• **Aim of the exercise**: With the pictures left out, restate every entry word for word.

• **Information**:
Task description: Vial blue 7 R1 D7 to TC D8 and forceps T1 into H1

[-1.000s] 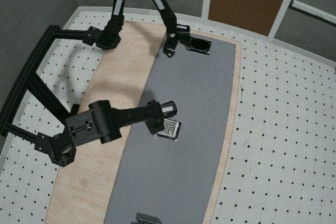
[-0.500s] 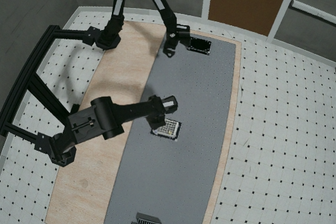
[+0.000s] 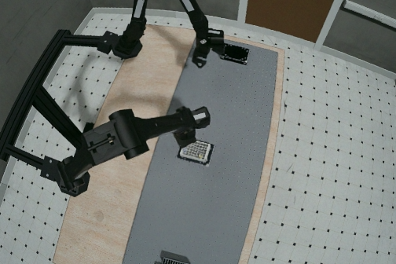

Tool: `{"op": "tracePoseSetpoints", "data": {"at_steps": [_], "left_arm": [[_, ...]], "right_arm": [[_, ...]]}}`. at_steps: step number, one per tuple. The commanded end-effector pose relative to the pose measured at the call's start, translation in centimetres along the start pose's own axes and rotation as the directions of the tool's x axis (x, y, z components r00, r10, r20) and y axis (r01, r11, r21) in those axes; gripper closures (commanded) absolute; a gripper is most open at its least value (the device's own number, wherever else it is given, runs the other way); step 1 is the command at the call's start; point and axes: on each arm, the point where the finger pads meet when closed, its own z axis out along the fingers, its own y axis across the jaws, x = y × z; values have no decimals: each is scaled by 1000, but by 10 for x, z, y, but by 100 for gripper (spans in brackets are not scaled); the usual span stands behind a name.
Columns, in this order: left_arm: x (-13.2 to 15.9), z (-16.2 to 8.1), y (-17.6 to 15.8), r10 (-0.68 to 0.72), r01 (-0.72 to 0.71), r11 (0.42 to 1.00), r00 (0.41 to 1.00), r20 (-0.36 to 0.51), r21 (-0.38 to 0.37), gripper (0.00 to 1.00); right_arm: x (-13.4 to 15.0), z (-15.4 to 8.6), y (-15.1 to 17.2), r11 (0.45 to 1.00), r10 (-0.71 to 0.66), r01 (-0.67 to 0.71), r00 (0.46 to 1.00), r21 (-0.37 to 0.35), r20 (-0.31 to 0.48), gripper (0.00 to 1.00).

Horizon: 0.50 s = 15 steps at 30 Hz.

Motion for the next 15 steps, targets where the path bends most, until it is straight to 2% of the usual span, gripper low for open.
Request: {"op": "tracePoseSetpoints", "data": {"at_steps": [1, 13, 15], "left_arm": [[-8, -2, 1, 8, -8, 1000, 1000, 16, -3, 0], [-8, -2, 1, 8, -8, 1000, 1000, 16, -3, 0], [-8, -2, 1, 8, -8, 1000, 1000, 16, -3, 0]], "right_arm": [[-8, 6, 16, 1000, -8, 8, 1000, 1, -14, 91], [-19, 5, 29, 1000, -8, 8, 1000, 1, -13, 91], [-19, 5, 38, 1000, -13, 12, 1000, -19, -26, 91]]}}
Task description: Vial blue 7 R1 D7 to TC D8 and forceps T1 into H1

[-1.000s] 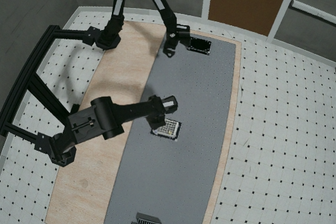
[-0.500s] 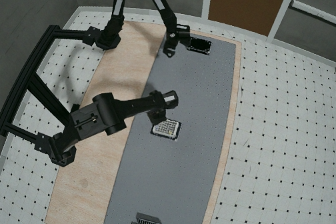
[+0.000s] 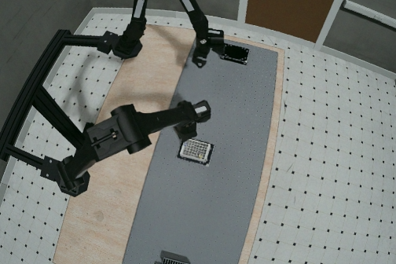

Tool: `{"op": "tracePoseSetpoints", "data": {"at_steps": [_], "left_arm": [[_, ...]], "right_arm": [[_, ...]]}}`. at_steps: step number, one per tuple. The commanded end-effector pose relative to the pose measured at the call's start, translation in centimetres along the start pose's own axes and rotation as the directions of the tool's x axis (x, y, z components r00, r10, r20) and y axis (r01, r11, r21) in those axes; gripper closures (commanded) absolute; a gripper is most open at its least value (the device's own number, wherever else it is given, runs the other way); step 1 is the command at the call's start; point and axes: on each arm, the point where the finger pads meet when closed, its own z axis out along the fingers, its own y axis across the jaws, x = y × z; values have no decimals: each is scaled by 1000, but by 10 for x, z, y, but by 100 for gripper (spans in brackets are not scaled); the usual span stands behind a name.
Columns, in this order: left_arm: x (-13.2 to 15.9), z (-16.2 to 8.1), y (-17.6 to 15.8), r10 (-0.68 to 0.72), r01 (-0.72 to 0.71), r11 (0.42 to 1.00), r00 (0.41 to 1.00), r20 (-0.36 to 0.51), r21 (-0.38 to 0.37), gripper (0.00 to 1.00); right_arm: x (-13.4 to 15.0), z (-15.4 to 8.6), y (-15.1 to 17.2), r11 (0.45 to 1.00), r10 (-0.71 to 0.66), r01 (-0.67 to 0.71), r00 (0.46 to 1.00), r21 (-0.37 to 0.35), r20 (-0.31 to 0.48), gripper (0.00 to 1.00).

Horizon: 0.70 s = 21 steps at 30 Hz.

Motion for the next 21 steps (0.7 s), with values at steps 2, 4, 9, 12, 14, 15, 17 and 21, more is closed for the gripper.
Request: {"op": "tracePoseSetpoints", "data": {"at_steps": [2, 4, 9, 12, 14, 15, 17, 21], "left_arm": [[-8, -2, 1, 8, -8, 1000, 1000, 16, -3, 0], [-8, -2, 1, 8, -8, 1000, 1000, 16, -3, 0], [-8, -2, 1, 8, -8, 1000, 1000, 16, -3, 0], [-8, -2, 1, 8, -8, 1000, 1000, 16, -3, 0], [-8, -2, 1, 8, -8, 1000, 1000, 16, -3, 0], [-8, -2, 1, 8, -8, 1000, 1000, 16, -3, 0], [-8, -2, 1, 8, -8, 1000, 1000, 16, -3, 0], [-8, -2, 1, 8, -8, 1000, 1000, 16, -3, 0]], "right_arm": [[-9, 7, 25, 1000, -8, 7, 1000, -25, -17, 91], [-13, 7, 30, 1000, -6, 6, 1000, -30, -14, 91], [-18, 6, 35, 1000, -8, 8, 1000, -6, -19, 91], [-20, 6, 37, 1000, -9, 10, 1000, 5, -22, 91], [-21, 7, 35, 1000, -5, 5, 1000, 8, -24, 91], [-21, 7, 35, 1000, -5, 5, 1000, 8, -24, 91], [-21, 7, 36, 1000, -3, 4, 1000, 8, -28, 91], [-14, 9, 43, 1000, -17, 18, 999, 8, -40, 91]]}}
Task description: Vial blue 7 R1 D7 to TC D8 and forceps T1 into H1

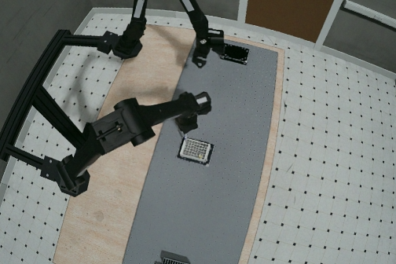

• **Answer to the problem**:
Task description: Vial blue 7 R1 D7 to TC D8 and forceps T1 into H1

[-1.000s] 
[-0.500s] 
[+0.000s] 

Tool: `{"op": "tracePoseSetpoints", "data": {"at_steps": [_], "left_arm": [[_, ...]], "right_arm": [[_, ...]]}}`. at_steps: step number, one per tuple. The commanded end-effector pose relative to the pose measured at the call's start, translation in centimetres along the start pose's own axes and rotation as the directions of the tool's x axis (x, y, z components r00, r10, r20) and y axis (r01, r11, r21) in those axes; gripper closures (commanded) absolute; a gripper is most open at its least value (the device's own number, wherever else it is given, runs the other way); step 1 is the command at the call's start; point and axes: on each arm, the point where the finger pads meet when closed, its own z axis out along the fingers, its own y axis across the jaws, x = y × z; values have no decimals: each is scaled by 1000, but by 10 for x, z, y, but by 100 for gripper (spans in brackets are not scaled); the usual span stands behind a name.
Columns, in this order: left_arm: x (-13.2 to 15.9), z (-16.2 to 8.1), y (-17.6 to 15.8), r10 (-0.68 to 0.72), r01 (-0.72 to 0.71), r11 (0.42 to 1.00), r00 (0.41 to 1.00), r20 (-0.36 to 0.51), r21 (-0.38 to 0.37), gripper (0.00 to 1.00); right_arm: x (-13.4 to 15.0), z (-15.4 to 8.6), y (-15.1 to 17.2), r11 (0.45 to 1.00), r10 (-0.71 to 0.66), r01 (-0.67 to 0.71), r00 (0.46 to 1.00), r21 (-0.37 to 0.35), r20 (-0.31 to 0.48), gripper (0.00 to 1.00).

Horizon: 0.50 s = 15 steps at 30 Hz.

Motion for the next 15 steps, targets where the path bends most, until it is straight to 2% of the usual span, gripper low for open.
Request: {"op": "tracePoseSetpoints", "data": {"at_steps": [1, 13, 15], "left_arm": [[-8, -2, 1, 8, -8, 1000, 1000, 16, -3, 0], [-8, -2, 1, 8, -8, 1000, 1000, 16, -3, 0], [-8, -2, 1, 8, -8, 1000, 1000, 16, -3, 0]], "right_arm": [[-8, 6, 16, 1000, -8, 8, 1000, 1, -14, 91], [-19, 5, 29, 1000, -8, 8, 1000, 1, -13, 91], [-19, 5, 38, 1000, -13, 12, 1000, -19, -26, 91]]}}
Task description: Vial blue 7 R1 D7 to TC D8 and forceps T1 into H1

[-1.000s] 
[-0.500s] 
[+0.000s] 

Tool: `{"op": "tracePoseSetpoints", "data": {"at_steps": [_], "left_arm": [[_, ...]], "right_arm": [[_, ...]]}}`. at_steps: step number, one per tuple. The commanded end-effector pose relative to the pose measured at the call's start, translation in centimetres along the start pose's own axes and rotation as the directions of the tool's x axis (x, y, z components r00, r10, r20) and y axis (r01, r11, r21) in those axes; gripper closures (commanded) absolute; a gripper is most open at its least value (the device's own number, wherever else it is given, runs the other way); step 1 is the command at the call's start; point and axes: on each arm, the point where the finger pads meet when closed, its own z axis out along the fingers, its own y axis across the jaws, x = y × z; values have no decimals: each is scaled by 1000, but by 10 for x, z, y, but by 100 for gripper (spans in brackets are not scaled); the usual span stands behind a name.
Columns, in this order: left_arm: x (-13.2 to 15.9), z (-16.2 to 8.1), y (-17.6 to 15.8), r10 (-0.68 to 0.72), r01 (-0.72 to 0.71), r11 (0.42 to 1.00), r00 (0.41 to 1.00), r20 (-0.36 to 0.51), r21 (-0.38 to 0.37), gripper (0.00 to 1.00); right_arm: x (-13.4 to 15.0), z (-15.4 to 8.6), y (-15.1 to 17.2), r11 (0.45 to 1.00), r10 (-0.71 to 0.66), r01 (-0.67 to 0.71), r00 (0.46 to 1.00), r21 (-0.37 to 0.35), r20 (-0.31 to 0.48), gripper (0.00 to 1.00).

Horizon: 0.70 s = 21 steps at 30 Hz.

Motion for the next 21 steps (0.7 s), with values at steps 2, 4, 9, 12, 14, 15, 17 and 21, more is closed for the gripper.
Request: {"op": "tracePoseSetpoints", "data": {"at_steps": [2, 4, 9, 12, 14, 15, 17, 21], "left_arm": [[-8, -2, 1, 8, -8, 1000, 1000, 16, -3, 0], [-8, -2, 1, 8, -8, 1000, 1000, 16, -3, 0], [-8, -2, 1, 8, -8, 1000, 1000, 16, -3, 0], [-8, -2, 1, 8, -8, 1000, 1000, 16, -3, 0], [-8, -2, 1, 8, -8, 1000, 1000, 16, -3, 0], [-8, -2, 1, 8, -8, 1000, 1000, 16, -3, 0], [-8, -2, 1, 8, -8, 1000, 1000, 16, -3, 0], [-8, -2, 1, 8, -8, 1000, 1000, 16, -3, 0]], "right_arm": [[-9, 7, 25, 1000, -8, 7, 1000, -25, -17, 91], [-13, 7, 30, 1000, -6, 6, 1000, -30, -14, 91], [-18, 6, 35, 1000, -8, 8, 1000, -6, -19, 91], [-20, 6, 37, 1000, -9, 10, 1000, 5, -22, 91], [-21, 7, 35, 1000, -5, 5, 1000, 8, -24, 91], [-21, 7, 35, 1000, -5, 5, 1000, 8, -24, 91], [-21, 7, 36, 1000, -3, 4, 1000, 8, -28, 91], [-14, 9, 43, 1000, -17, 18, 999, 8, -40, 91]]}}
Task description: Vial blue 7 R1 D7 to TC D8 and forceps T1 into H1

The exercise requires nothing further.